My earliest clear memories of the art of music making are of my grandfather, Lamberto “Chapo” Cortez Zepeda, playing mostly Mexican traditional folksong repertoire on his violin either solo or in a trio configuration. Born in Arizona before it was a State – the joke was always that we didn’t cross the border, the border crossed us – he took violin lessons from the local barber in order to get out of saying the Rosary and, by his teens, he memorized all the songs that the local band played at dances, baptisms, and concerts. His mother, acting as his agent and surprisingly nonplussed that he had eschewed Catholic religiosity for music, approached the bandleader, himself a piano player for the silent movies, and demanded that Chapo be added to the orchestra without an audition. Chapo ended up auditioning for him anyway and, thoroughly impressed, he hired him on the spot. The orchestra worked so much that, coupled with his job working for a local Chinese grocer, he was expelled from high school. The point is that Chapo received his education in the arts on the street which, at the time, was the only way one could obtain it in most of America, let alone in a small, Mexican copper mining town.
Too often, stories like my grandfather’s are romanticized and put forth as the “true” musical education while formal education is downplayed. This is most often the case with jazz and popular music where the literati claim that the music suffered when the training left the bandstand and retreated into the academy causing critics to lament the institutionalization of the art. Having learned both on the streets of Los Angeles and in academic settings, I can say that such claims are exaggerated and not evidence-based. In fact, the two methods reinforce each other despite the inherent limitations of each though I believe the balance leans towards the former based on my personal experience and that of my colleagues throughout a long career amassing some 50 professional recording credits this decade alone including two commercially-released albums of my own. (My early violin education by observation of Chapo playing and my immersion in the listening-oriented Suzuki string program no doubt contribute towards this belief but it can be mostly attributed to my trial-by-fire introduction to the professional jazz world as a saxophonist at age 15 and forced, on-the-spot thinking in many a recording session!) These are among the problems I have set out to grapple with. What is the right educational balance to achieve maximum artistic and career success? Does the answer lie not only the study of music education but also in the analysis of the training in other creative arts both formal and informal, both performing and visual? Is there a common thread of how successful practitioners across all artistic fields do what they do and why they do it? Are case studies the most efficacious method of finding these answers and how will these answers from the arts contribute to the overall educational experience? What then are the implications of an arts-enlightened education for the broader society and to what extent can the devaluation of music be attributed to the lack of it?

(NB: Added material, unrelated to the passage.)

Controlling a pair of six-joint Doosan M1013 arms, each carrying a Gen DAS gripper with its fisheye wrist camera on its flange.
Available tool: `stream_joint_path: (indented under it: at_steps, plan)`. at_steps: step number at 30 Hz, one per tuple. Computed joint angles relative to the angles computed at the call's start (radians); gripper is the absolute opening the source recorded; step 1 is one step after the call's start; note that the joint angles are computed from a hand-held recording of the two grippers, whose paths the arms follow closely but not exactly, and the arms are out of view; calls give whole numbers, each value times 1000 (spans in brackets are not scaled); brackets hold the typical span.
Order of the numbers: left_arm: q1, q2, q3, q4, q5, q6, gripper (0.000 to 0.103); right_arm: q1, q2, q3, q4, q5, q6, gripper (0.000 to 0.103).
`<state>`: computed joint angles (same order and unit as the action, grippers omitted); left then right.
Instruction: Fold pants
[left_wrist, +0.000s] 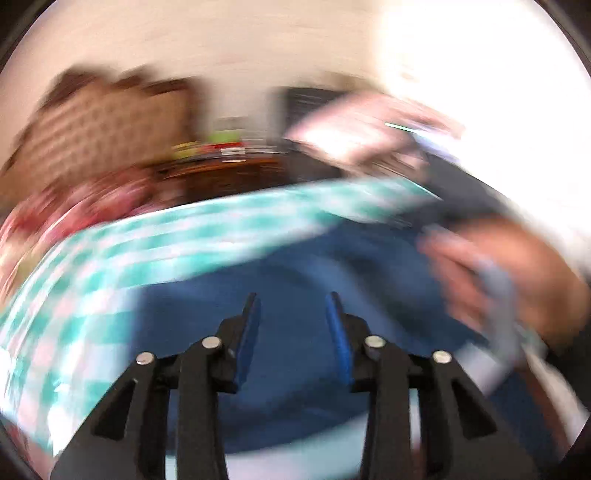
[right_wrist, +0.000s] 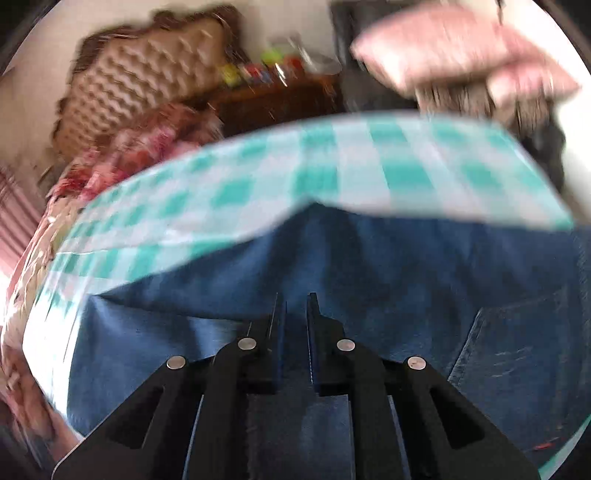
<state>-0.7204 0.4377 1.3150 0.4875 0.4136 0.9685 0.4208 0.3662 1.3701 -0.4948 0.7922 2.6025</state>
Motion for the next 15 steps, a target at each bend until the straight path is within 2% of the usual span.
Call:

Having studied music education formally at the graduate level over the last year and a half, I can see that relying on such a limited focus to provide these answers does not hold much promise. Rather, it was my business-oriented classes around the arts that exposed me to the “Edge Effect” that disciplines have on each other, both across artistic fields and between creative and commercial collaborators, to produce an optimized result. Could this Edge Effect that exists between artistic disciplines provide answers to the questions posed? Rather than in a specialized fine arts program, the best laboratory for such investigation is likely to exist in a program where practitioners from disparate artistic endeavors are brought together to learn from and teach each other. Outside perspectives thusly gained will more deeply inform one’s own practice of their native art form. As I have seen gig pay not increase appreciably since the early 1980s and album sales revenue rapidly become nonexistent, I am motivated to work in stalwart fashion through educational reform to reverse the continual reduction in the value of music.